DATA EXCERPT

┄┄┄┄┄┄

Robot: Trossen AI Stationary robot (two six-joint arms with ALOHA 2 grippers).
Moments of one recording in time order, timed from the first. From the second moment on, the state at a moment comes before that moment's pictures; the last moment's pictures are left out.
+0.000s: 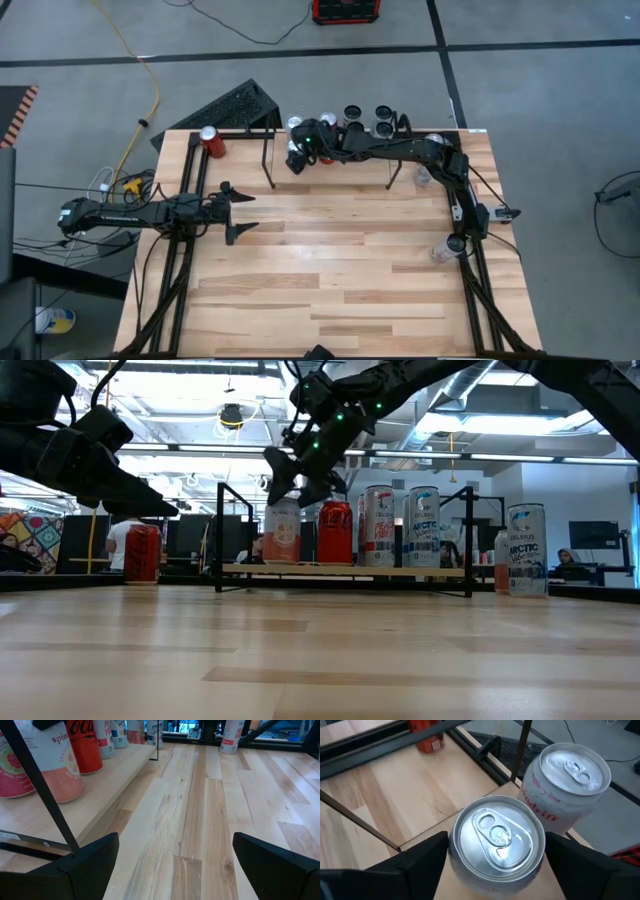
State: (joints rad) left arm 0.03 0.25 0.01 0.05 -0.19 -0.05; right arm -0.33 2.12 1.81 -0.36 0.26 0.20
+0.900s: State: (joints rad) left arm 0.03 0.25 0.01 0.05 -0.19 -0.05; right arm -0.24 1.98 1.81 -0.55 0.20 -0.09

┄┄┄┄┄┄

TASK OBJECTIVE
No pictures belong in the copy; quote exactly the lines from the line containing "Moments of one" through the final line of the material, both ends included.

ANSWER
Moments of one recording in time order, timed from the first. From the second moment on, the state at a moment comes before that moment's pictures; the last moment's pictures are left out.
+0.000s: 
State: (joints rad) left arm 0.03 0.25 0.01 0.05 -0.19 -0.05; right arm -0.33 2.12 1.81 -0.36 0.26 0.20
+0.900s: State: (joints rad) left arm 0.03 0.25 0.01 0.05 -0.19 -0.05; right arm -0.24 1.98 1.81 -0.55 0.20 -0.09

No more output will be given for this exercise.